Problem details: Show each line of the records below where the word "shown" occurs.

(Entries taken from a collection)
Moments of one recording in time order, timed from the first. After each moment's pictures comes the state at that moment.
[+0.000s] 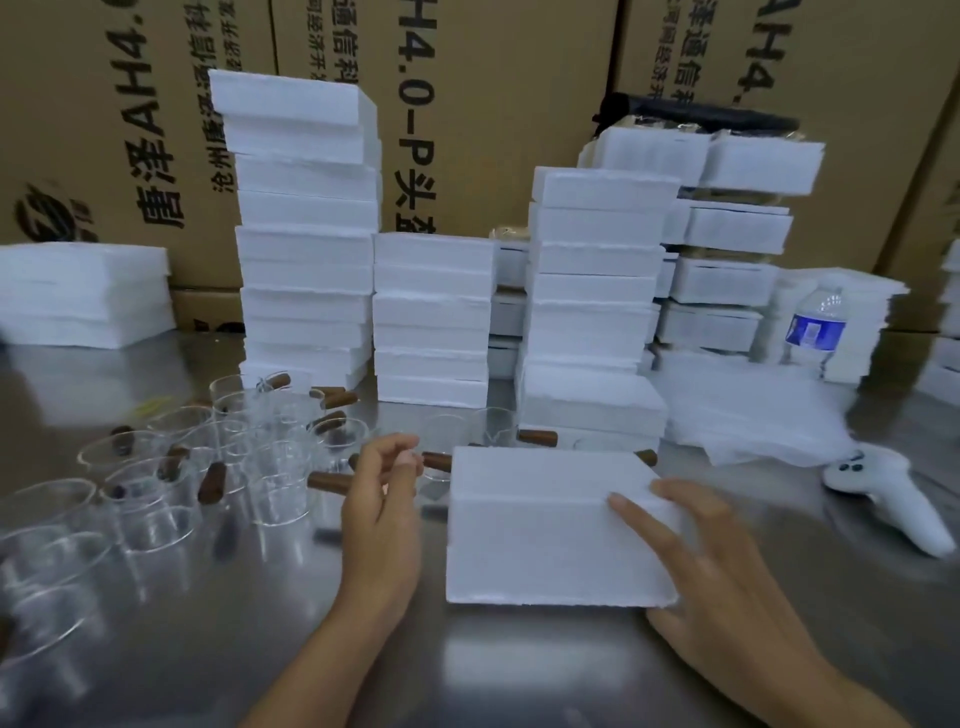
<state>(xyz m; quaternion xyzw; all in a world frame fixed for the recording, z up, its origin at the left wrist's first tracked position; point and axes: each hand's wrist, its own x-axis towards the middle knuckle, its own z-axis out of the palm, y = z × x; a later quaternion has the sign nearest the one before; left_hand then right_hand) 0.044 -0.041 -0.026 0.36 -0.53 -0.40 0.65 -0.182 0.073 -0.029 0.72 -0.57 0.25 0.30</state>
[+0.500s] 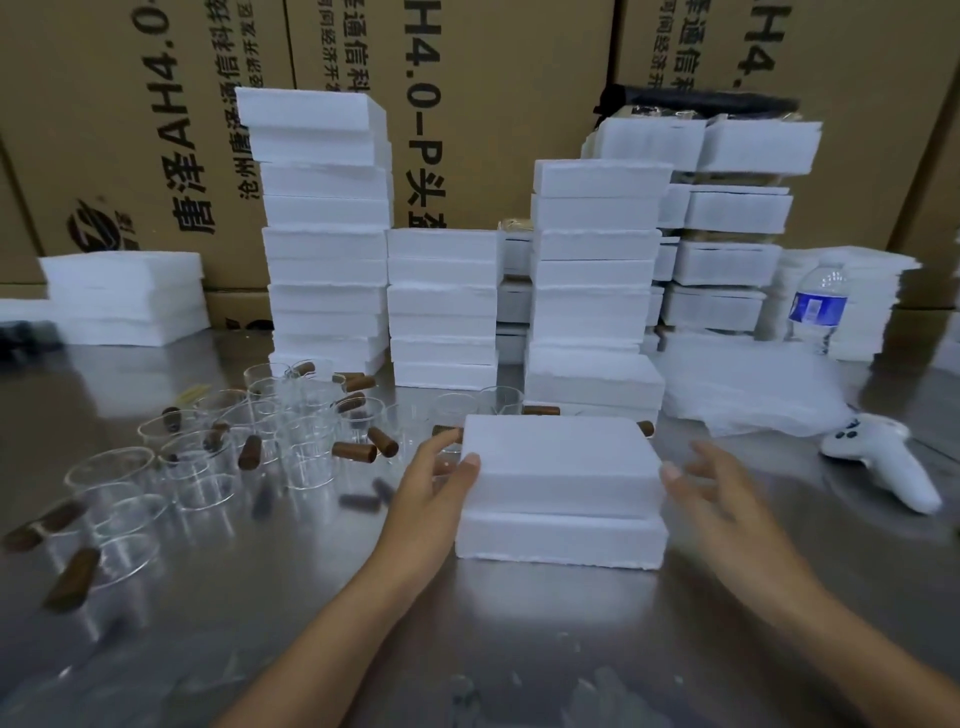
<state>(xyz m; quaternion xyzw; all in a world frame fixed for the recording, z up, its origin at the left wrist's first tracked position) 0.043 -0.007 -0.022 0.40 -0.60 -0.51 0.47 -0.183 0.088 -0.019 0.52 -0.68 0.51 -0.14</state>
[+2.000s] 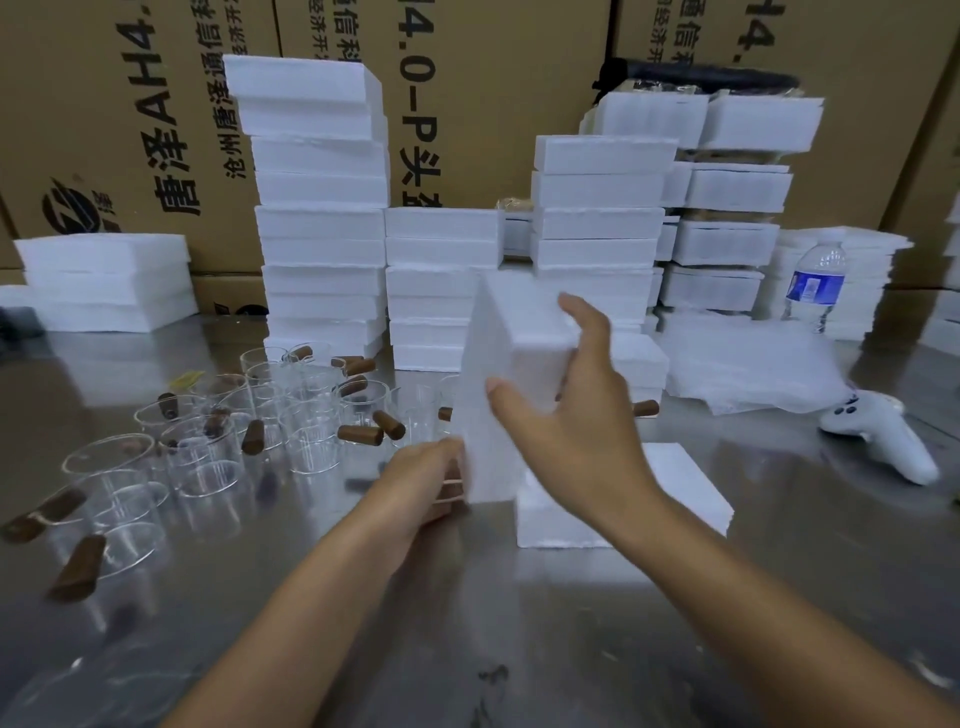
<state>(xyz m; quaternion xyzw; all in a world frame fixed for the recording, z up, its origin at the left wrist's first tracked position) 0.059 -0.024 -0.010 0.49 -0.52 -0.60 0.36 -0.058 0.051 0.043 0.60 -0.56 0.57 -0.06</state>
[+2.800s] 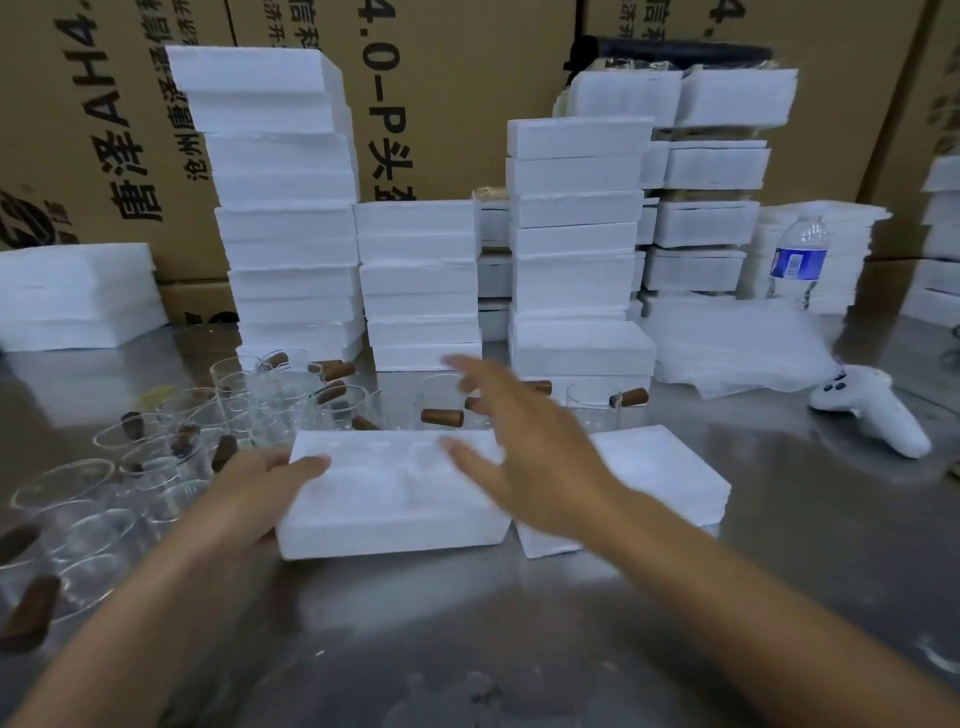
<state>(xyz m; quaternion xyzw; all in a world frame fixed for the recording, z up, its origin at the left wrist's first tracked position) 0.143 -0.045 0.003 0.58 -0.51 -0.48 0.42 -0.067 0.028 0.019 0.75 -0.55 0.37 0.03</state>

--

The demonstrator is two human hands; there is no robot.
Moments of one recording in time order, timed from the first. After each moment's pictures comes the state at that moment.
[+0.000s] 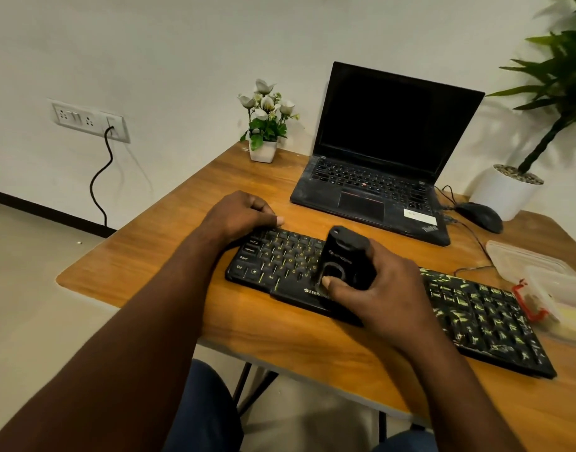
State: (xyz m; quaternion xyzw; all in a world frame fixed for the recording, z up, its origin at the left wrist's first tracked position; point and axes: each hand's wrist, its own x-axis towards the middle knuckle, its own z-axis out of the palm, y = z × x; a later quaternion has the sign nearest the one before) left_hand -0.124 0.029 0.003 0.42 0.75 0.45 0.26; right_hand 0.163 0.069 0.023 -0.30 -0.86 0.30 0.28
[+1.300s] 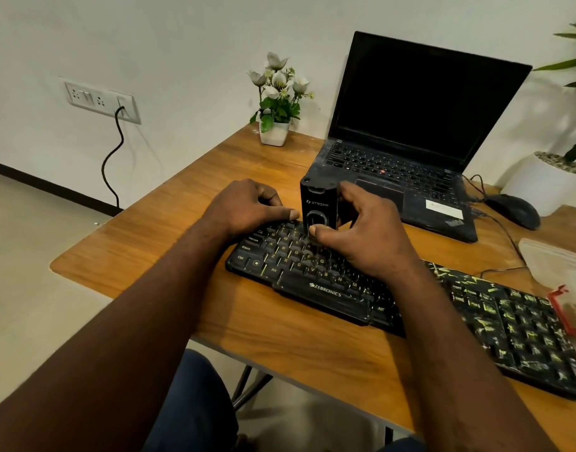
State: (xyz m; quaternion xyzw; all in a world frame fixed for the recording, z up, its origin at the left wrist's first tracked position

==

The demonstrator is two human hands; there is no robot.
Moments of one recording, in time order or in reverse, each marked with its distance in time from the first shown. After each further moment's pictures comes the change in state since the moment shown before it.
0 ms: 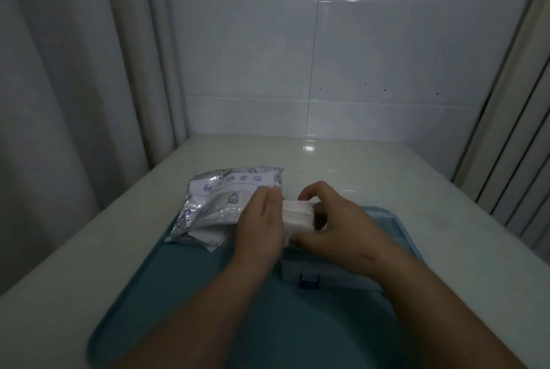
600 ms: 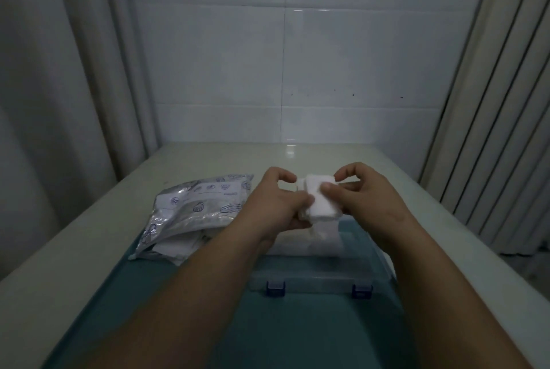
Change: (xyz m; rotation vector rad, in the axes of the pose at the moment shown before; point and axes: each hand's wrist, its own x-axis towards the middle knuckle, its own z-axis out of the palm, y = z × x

Completed task:
Moments of one recording, in time order or in reverse, each marked with its distance in time from the first shown. After each further moment's pictures comes the change in state since the moment shown before it.
Change: (xyz m; rotation vector rad, in the axes of the pose at the moment shown before; point and axes: each hand's wrist, its own x-axis towards the middle knuckle, its own z-axis out of the palm, y = z × x

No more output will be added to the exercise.